Distinct and approximate counts

unique_orders = (
    sales.groupBy("date")
    .agg(
        F.countDistinct("order_id").alias("orders_exact"),
        F.approx_count_distinct("order_id", 0.02).alias("orders_approx"),
    )
)
  • Use approx_count_distinct when performance matters and small error is acceptable.

Filtering aggregates with having-like logic

high_rev = daily.where(F.col("revenue_sum") > 150)
  • Filter after aggregation to mimic SQL HAVING.

Ordering results

ranked = daily.orderBy(F.col("revenue_sum").desc(), "date")
  • Sort after aggregation; Spark will not guarantee order without orderBy.

Handling null group keys

null_country_stats = (
    sales.groupBy("country")
    .agg(F.count("*").alias("rows"))
)
  • groupBy keeps null keys; decide whether to impute (fillna) before aggregation.

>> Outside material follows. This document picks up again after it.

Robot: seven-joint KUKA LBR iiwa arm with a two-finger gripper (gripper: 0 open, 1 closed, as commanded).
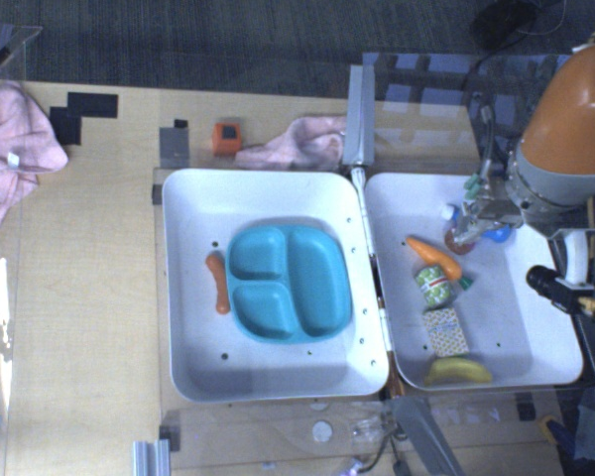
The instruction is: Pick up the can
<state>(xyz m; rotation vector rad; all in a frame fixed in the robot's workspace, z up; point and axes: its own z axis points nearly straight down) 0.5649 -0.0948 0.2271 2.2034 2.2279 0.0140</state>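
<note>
Banana (458, 370) lies lowest; green-labelled can (435, 286) on its side; gripper (463, 232) state unclear.

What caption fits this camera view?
Robot arm reaches toward a can lying among toy food in the right bin.

The can (436, 286) is small, with a green, white and red label. It lies on its side in the right bin (535, 335), seemingly touching a carrot (434, 256) above, a patterned box (444, 331) just below.
</note>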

Pivots for simple cross-tabs

pivoted = (
    sales.groupBy("date")
    .pivot("channel", ["mobile", "web"])
    .agg(F.sum("revenue"))
)
  • Constrain pivot values to avoid exploding columns.

Minimal end-to-end rollup

summary = (
    sales
    .groupBy("date", "country")
    .agg(
        F.count("*").alias("orders"),
        F.sum("revenue").alias("revenue_sum"),
        F.countDistinct("order_id").alias("unique_orders"),
    )
    .orderBy("date", "country")
)

This produces stable daily metrics, preserves null country handling decisions, and keeps column names ready for downstream joins or exports.